Directions for this task >> Below is a listing. Set down exactly the lines from the one containing "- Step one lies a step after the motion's" through the one containing "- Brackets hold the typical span", both ends included, and leave out the rest.

Given records >>

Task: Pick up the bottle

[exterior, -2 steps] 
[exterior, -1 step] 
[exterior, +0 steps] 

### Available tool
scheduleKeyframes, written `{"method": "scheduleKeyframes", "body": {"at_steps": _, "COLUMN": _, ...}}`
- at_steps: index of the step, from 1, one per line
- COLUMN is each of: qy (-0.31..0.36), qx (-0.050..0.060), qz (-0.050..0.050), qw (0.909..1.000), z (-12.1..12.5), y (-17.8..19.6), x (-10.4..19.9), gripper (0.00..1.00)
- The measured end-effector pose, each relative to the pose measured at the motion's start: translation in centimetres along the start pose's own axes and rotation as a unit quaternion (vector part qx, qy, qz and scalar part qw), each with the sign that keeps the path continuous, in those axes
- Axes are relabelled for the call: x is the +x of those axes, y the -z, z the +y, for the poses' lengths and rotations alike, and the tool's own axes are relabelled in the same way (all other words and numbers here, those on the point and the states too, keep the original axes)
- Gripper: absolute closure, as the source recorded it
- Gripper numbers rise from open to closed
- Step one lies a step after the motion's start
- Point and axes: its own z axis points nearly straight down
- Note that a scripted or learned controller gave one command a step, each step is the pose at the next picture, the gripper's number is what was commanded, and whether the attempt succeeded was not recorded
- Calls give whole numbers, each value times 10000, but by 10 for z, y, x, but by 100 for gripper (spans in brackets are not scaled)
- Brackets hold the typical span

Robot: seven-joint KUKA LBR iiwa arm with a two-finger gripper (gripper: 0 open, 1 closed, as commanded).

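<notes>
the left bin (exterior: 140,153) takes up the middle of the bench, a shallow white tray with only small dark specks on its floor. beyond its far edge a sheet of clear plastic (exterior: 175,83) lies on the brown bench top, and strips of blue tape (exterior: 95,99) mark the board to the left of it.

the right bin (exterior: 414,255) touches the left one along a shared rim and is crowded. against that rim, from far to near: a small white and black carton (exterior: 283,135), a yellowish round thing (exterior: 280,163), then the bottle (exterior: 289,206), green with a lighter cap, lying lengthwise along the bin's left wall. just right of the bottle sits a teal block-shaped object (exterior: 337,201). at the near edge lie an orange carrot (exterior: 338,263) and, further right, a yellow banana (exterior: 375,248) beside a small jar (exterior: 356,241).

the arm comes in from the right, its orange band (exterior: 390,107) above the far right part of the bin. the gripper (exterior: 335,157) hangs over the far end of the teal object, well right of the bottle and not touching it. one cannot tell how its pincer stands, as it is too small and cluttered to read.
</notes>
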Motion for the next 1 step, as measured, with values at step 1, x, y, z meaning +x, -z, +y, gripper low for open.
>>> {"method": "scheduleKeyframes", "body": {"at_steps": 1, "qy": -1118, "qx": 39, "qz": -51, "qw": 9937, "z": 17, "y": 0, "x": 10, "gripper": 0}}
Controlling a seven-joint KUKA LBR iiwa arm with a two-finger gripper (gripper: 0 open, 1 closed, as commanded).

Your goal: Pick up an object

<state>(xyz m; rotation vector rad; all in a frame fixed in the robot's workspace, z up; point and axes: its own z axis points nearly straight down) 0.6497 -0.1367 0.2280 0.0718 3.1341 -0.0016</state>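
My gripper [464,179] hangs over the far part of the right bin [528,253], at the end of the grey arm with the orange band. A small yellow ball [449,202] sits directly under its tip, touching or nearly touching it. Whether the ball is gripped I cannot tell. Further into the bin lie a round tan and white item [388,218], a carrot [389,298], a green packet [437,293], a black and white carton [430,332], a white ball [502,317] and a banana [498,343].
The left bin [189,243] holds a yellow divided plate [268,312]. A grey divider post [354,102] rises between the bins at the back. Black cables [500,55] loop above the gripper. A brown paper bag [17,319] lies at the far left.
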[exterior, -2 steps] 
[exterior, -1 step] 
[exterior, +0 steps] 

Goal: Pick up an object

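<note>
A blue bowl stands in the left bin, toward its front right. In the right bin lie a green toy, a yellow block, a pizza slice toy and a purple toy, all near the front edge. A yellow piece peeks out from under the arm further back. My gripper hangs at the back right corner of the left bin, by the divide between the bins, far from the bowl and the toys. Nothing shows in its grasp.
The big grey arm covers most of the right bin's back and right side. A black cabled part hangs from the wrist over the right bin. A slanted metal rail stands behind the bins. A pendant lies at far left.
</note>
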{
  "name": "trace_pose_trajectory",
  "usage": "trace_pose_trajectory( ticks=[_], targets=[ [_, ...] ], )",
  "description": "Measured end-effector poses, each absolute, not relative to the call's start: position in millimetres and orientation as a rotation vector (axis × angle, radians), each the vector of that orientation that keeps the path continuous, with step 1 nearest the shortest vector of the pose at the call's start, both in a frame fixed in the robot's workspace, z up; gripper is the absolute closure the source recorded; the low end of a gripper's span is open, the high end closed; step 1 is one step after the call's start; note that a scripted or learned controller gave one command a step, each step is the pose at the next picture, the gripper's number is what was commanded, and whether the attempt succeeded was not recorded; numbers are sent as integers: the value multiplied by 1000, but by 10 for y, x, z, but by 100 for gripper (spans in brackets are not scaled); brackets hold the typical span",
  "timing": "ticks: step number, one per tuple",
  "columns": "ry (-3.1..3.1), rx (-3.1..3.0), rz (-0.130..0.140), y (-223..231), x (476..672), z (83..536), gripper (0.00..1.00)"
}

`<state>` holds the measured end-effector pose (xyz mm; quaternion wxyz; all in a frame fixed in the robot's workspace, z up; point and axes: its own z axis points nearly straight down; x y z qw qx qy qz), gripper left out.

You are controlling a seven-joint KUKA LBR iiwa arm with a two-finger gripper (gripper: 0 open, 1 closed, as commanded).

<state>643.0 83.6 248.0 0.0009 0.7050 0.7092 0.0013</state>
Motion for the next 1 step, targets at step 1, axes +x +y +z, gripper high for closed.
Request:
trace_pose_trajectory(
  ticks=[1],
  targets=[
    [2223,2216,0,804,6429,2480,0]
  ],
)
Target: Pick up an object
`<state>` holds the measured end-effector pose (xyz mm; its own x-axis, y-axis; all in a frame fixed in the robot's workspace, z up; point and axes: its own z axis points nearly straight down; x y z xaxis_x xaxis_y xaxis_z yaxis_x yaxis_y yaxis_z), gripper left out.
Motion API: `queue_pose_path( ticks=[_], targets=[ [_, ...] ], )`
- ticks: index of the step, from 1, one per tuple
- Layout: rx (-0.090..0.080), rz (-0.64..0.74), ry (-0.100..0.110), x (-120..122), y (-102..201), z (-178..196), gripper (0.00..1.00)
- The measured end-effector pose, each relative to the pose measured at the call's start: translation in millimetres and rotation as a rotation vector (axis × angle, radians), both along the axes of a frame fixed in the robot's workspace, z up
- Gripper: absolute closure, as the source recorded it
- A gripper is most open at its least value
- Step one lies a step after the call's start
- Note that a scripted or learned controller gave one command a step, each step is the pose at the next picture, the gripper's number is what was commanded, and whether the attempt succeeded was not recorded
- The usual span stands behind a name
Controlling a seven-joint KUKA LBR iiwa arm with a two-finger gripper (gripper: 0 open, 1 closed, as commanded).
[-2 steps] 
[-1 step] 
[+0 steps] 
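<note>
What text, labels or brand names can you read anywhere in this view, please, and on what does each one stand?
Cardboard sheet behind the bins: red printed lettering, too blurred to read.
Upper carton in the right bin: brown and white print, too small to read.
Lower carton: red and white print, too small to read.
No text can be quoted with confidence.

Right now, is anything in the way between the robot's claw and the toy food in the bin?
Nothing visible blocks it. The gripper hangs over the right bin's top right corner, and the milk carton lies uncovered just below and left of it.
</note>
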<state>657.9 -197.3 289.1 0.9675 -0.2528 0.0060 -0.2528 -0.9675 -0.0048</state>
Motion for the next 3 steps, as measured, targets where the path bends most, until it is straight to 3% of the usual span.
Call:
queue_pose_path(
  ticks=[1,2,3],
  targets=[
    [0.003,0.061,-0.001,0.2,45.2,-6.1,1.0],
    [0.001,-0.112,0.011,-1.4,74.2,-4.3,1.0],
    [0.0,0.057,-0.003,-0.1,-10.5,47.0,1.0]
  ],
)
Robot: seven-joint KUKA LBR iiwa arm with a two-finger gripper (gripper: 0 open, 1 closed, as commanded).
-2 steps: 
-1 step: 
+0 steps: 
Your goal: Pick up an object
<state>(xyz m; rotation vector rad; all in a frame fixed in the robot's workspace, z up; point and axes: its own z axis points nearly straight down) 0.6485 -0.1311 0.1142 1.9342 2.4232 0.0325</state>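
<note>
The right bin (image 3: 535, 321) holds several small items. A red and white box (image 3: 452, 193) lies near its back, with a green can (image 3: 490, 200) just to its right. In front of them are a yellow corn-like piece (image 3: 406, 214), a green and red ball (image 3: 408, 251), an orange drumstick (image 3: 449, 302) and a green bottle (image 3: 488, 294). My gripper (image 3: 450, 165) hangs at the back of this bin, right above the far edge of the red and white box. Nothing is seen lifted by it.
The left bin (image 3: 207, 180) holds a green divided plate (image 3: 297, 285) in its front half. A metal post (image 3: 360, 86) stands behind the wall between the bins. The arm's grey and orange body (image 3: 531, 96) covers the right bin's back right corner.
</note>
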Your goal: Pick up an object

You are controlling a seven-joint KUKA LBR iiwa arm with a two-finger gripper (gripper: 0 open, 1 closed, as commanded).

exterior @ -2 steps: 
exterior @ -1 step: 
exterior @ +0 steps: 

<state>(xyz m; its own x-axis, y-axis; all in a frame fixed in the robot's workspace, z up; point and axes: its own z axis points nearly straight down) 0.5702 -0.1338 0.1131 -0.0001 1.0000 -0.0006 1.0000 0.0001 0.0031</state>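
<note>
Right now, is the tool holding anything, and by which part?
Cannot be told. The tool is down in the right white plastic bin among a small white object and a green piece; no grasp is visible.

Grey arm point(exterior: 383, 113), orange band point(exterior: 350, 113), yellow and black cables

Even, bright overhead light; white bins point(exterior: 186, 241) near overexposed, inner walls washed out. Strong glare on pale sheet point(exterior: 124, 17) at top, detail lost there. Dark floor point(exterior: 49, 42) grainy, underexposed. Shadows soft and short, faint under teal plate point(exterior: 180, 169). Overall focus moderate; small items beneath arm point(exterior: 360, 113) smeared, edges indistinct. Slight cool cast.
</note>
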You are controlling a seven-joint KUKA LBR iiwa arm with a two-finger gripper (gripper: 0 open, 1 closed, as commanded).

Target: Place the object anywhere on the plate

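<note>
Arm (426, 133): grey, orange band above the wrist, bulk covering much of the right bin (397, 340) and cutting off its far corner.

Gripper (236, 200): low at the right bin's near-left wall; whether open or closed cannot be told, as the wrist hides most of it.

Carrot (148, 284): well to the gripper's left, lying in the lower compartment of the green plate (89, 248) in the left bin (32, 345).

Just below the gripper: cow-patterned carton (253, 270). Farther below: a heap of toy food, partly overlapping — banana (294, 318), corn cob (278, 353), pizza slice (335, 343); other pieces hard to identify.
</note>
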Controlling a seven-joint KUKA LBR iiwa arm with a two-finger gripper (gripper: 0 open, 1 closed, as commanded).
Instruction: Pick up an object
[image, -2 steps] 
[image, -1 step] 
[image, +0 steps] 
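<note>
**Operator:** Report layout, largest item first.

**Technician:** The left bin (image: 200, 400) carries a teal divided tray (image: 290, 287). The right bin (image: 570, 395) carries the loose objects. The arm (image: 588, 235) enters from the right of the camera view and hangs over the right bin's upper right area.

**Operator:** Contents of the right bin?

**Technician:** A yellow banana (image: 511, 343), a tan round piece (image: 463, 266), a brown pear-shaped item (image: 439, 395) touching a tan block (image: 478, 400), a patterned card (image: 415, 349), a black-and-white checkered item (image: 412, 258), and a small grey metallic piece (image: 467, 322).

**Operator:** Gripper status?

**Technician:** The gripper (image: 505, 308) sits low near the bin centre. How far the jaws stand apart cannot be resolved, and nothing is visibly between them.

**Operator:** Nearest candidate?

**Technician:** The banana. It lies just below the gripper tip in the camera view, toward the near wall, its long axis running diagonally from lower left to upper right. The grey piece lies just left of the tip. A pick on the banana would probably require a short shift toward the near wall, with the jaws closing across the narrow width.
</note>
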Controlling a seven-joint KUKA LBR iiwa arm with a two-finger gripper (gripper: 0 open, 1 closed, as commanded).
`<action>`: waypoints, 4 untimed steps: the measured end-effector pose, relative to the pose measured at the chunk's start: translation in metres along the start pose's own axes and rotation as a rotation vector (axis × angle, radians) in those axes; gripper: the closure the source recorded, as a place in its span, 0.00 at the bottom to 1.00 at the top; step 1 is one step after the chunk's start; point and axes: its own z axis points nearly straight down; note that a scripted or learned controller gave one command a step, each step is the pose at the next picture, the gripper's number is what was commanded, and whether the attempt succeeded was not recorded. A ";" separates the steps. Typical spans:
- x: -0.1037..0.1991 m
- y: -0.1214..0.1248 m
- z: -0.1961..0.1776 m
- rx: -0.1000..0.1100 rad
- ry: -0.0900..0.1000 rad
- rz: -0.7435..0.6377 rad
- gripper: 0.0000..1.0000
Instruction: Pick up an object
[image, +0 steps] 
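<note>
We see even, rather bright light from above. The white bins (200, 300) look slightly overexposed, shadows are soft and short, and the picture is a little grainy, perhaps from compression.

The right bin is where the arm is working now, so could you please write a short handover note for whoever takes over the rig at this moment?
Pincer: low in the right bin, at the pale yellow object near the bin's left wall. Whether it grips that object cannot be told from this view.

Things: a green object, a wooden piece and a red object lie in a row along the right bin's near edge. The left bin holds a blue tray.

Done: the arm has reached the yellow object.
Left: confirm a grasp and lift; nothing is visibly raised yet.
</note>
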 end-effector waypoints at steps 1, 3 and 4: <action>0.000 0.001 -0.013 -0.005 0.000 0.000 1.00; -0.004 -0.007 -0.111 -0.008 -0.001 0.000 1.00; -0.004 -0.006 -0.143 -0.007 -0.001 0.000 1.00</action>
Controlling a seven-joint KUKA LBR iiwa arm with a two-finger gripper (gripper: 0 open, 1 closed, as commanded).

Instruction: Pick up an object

Exercise response >>
- Step one lies a step after the motion's start
- Point and axes: its own z axis points nearly straight down
- Note that a scripted or learned controller gave one command a step, each step is the pose at the next picture, the gripper's number is what was commanded, and whether the attempt succeeded was not recorded
- Calls give whole numbers, each value times 10000, but by 10 for z, y, x, but by 100 for gripper (spans in brackets are not scaled)
- Brackets hold the typical span

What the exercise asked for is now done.